Usra was born on 11 August 1959 in Padang, West Sumatra. He began his military service after graduating from the Indonesian Air Force Academy in 1982. Usra holds a Master of Science degree and a doctoral degree in political science upon graduation from the University of Merdeka in 2002 and 2005, respectively.

Usra became a flag officer following his promotion to air first marshal on 4 June 2010. At the time of his promotion, he was appointed as the deputy superintendent of School of Defense and Strategic Studies. After serving in the position for two years, Usra was promoted from deputy superintendent to superintendent of the school on 1 February 2012. His rank was promoted accordingly a month later.
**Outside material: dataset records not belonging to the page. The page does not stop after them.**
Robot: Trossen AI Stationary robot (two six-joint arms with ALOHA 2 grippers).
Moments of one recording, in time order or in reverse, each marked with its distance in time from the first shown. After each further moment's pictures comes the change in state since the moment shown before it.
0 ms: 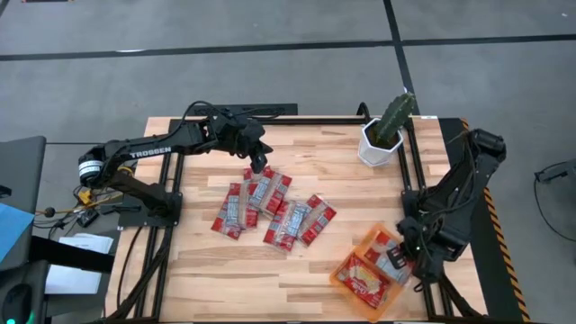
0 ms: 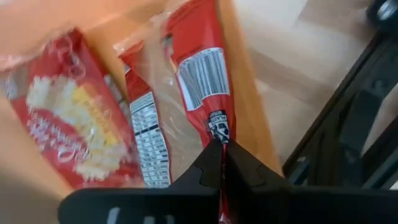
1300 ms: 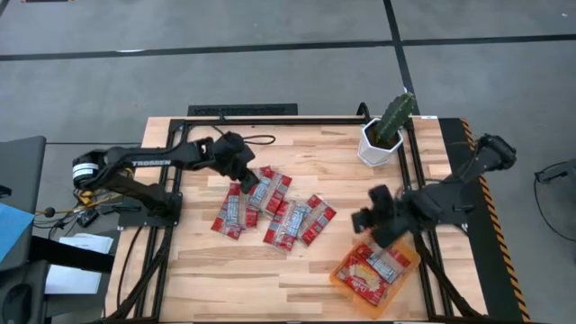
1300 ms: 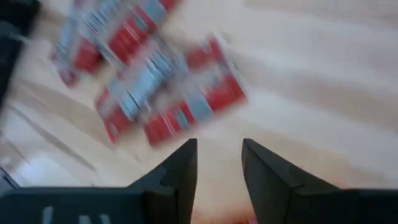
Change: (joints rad) left arm -0.038 -0.064 -0.341 0.085 0.135 -0.259; right arm -0.523 0.005 0.180 0.119 0.434 -0.527
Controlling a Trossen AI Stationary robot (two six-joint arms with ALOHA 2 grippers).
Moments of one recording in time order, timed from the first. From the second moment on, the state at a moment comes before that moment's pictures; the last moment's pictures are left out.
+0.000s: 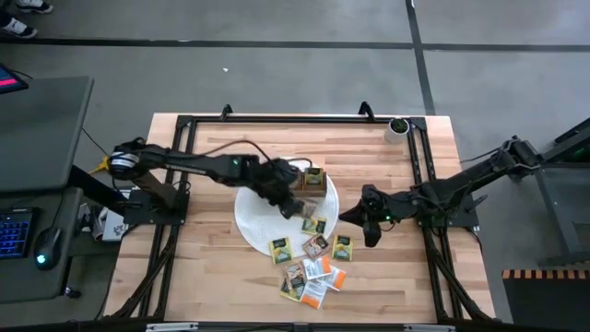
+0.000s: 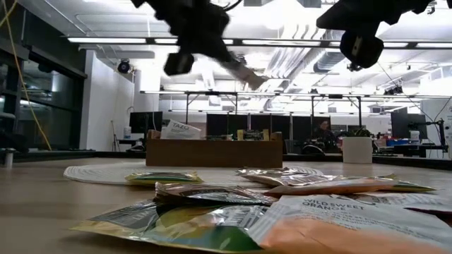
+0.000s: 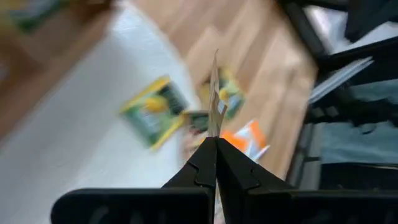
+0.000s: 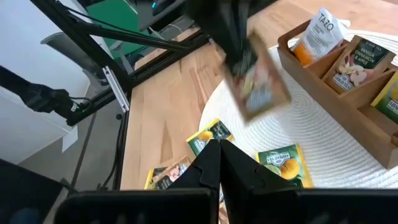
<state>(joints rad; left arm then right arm) 0.00 1.58 1.24 -0.42 0.19 -0.80 0.37 1.04 0.60 0.06 0.29 0.70</state>
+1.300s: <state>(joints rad) 0.22 1.91 1.95 -1.41 0.03 0.18 0.37 1.04 0.60 0.00 0.37 0.70</state>
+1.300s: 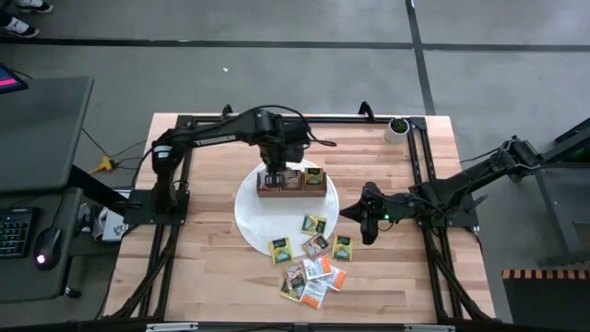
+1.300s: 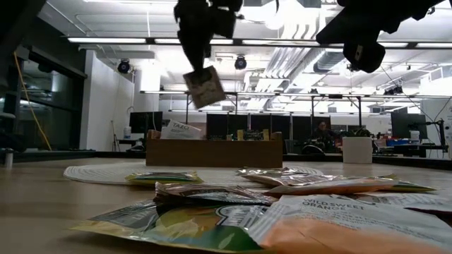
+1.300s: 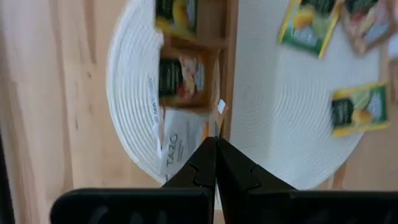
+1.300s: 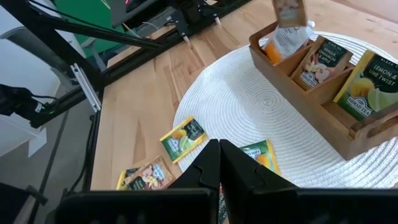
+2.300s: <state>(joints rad) 0.22 2.09 1.95 -1.30 -0.01 0.27 0.37 1.04 0.60 -0.02 0.38 0.70</state>
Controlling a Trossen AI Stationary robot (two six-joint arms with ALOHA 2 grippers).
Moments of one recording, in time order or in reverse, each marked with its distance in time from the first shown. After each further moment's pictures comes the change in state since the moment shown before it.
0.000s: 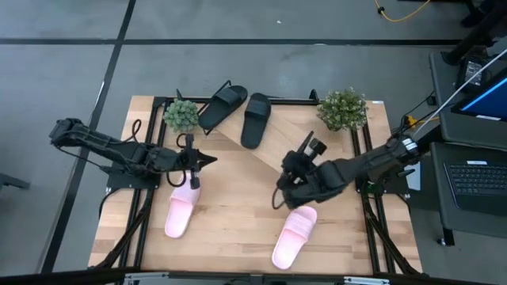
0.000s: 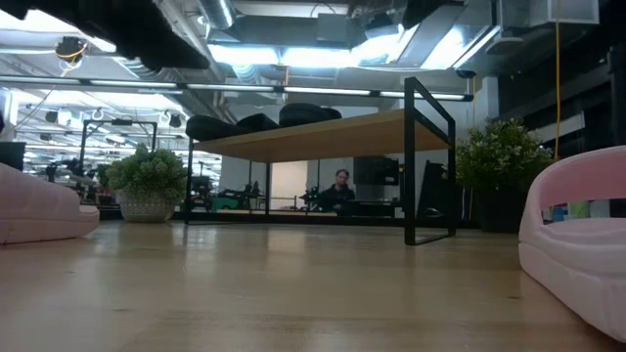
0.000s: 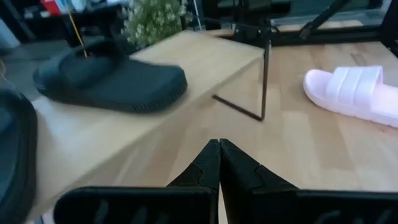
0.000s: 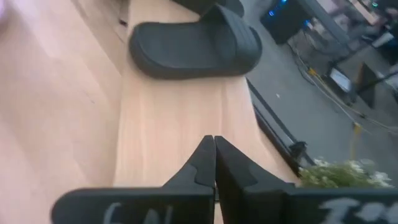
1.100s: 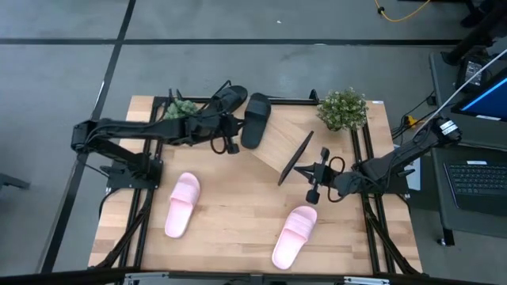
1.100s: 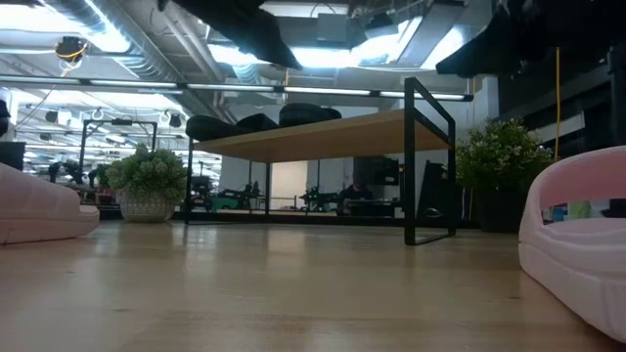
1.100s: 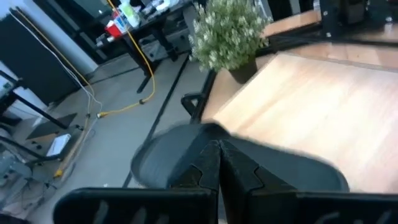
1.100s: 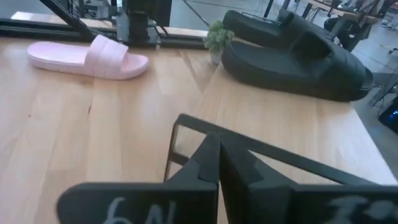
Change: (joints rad) left arm 0.414 0.521 0.495 0.032 0.139 0.421; right arm 0.073 -0.658 -1.165 1.515 -0.135 -0.729
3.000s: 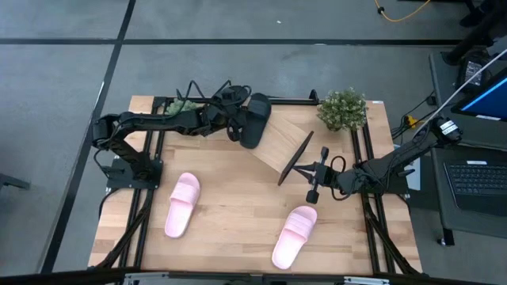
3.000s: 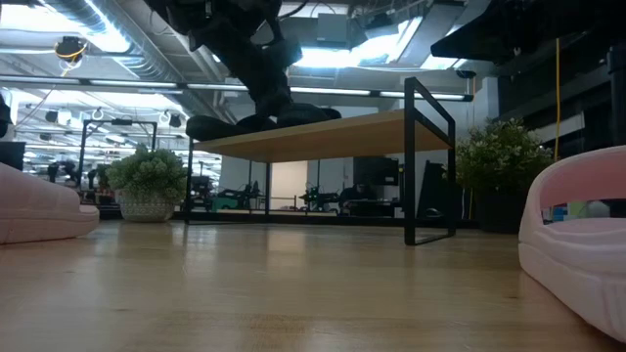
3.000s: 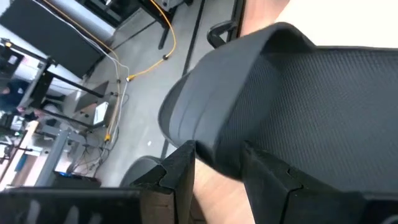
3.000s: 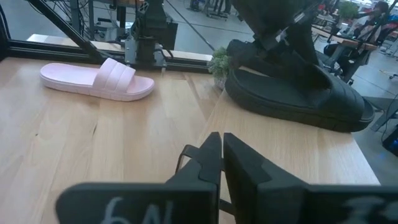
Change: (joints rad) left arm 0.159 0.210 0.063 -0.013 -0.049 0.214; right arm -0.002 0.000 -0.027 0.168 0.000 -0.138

Several months after his promotion to superintendent, Usra was moved to the Indonesian Defense University, where he became the dean of the university's defence strategy faculty. After holding this academic office for a while, Usra was made as deputy rector of the university a day before the end of 2013. Twenty eight days later he was moved to the air force headquarters to serve as a special staff to the air force chief of staff.

A year later, 19 January 2015, Usra was appointed to coordinate all of the air force's central expert staff, and was installed for the office eight days later. During his tenure as coordinator, Usra publicly criticized the Indonesian Aerospace company, stating that the company failed to put the Indonesian air force as its primary customer and blamed the air force's lack of preparedness to the company.
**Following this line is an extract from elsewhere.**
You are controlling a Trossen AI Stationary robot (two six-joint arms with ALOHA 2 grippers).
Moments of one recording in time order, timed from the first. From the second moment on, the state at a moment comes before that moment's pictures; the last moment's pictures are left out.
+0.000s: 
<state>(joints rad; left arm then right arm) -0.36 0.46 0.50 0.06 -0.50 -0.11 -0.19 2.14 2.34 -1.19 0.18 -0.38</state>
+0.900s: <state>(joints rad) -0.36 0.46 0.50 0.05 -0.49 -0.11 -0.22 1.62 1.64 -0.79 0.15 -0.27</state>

Usra's position as coordinator became his last position in the military, as in 2017, he was relieved from his office and retired from the military shortly afterwards.
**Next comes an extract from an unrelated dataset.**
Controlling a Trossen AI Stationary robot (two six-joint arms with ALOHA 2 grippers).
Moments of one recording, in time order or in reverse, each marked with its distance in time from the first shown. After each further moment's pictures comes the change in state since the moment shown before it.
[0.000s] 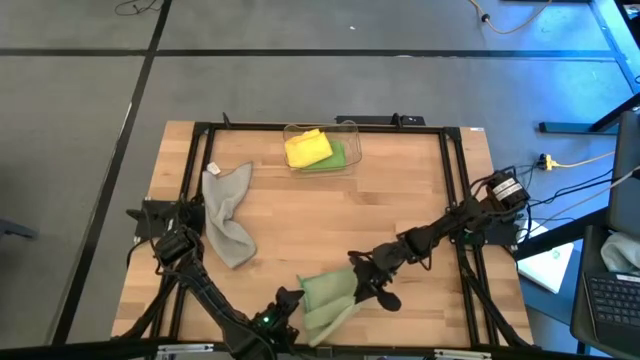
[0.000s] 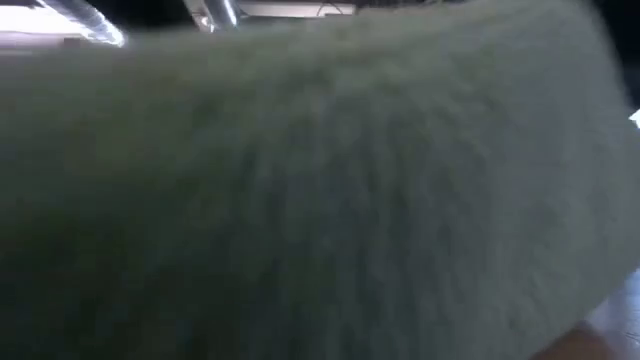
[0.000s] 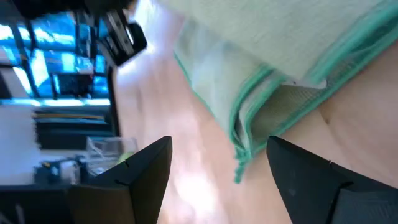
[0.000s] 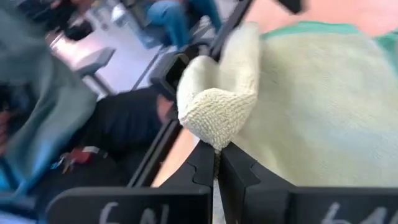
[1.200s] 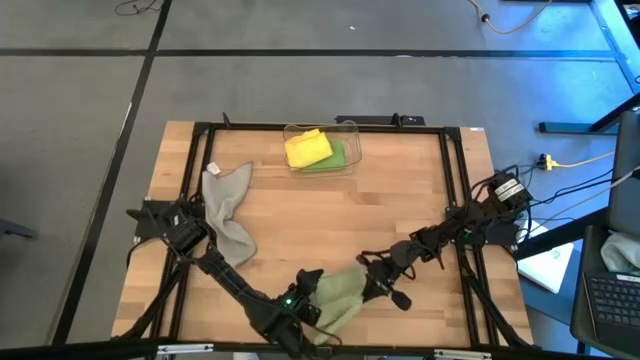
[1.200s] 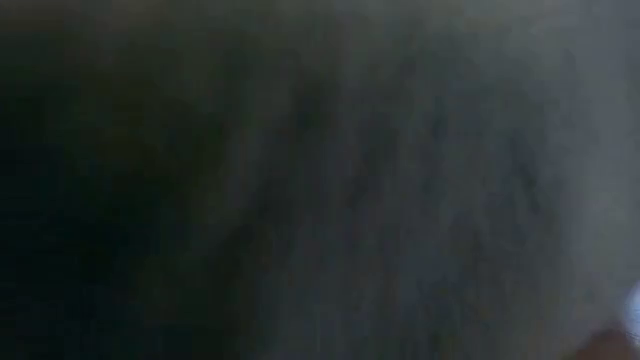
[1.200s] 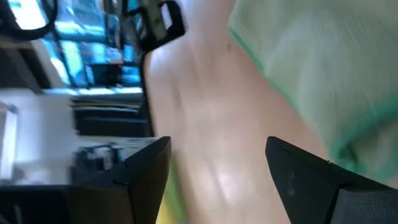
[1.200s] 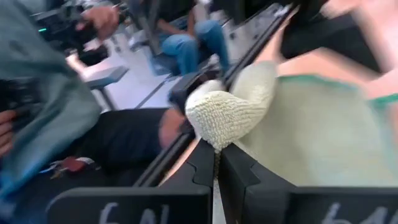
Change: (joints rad) left arm 0.163 0.000 0.000 0.130 -0.106 0.239; right arm 0.038 -0.008 -0.163 0.335 0.056 -0.087
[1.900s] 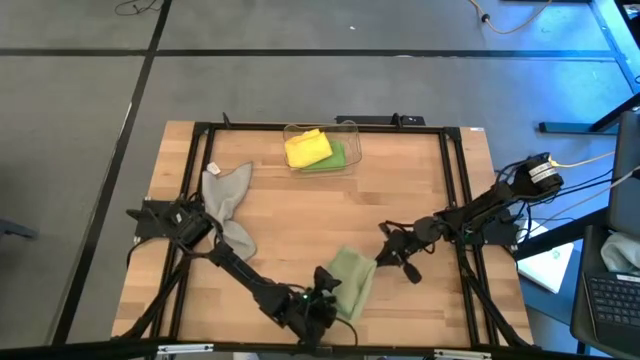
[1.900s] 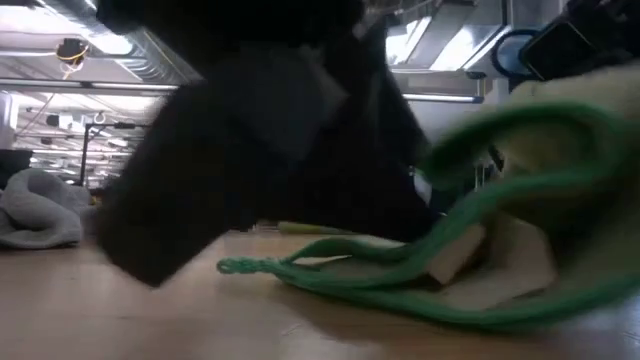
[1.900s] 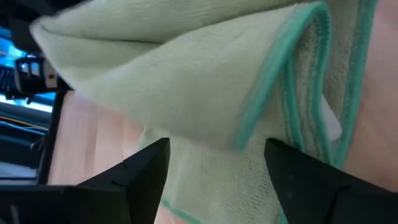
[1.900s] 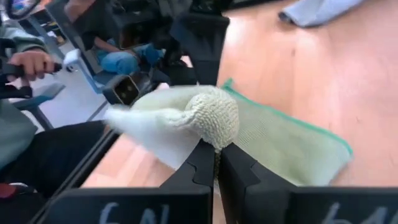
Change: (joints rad) left arm 0.086 -0.001 -0.129 0.608 0.304 0.103; right arm -0.116 -0.324 -0.317 -0.020 0.170 -0.021
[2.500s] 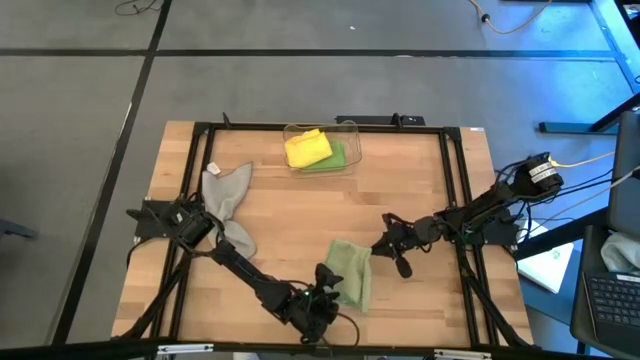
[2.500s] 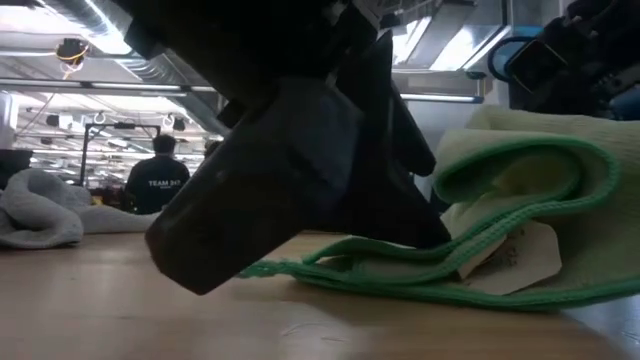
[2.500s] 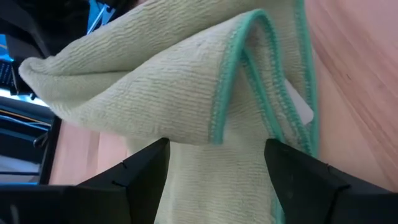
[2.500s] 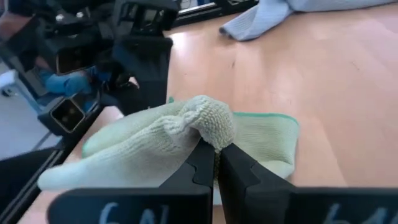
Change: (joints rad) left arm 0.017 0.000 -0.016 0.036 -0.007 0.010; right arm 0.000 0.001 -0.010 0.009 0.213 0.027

== Indonesian Ambassador to Nigeria ==

Usra joined the political party Golkar following his retirement from the military. In September 2018, Golkar chairman Airlangga Hartarto announced that the president had named Usra as a candidate to be the Indonesian ambassador to Nigeria. After passing a test held by the People's Representative Council, he was installed as an ambassador on 21 November 2019. He is concurrently accredited as an ambassador to Nigeria, Benin, Burkina Faso, Ghana, Liberia, Niger, São Tomé and Príncipe, Togo, and the Economic Community of West African States.

On 3 May 2020, three Indonesian crew members of a fishing vessel were taken hostage by pirates off the coast of Santa Clara, Gabon. Usra conducted communications with the Indonesian embassy in Paris, the Indonesian honorary consulate in Gabon, and the South Korean embassies in Abuja and Libreville in preparation for a rescue operation. He then personally led the operation to free the hostages. The hostages were released on 8 June and were picked up by Usra two days later.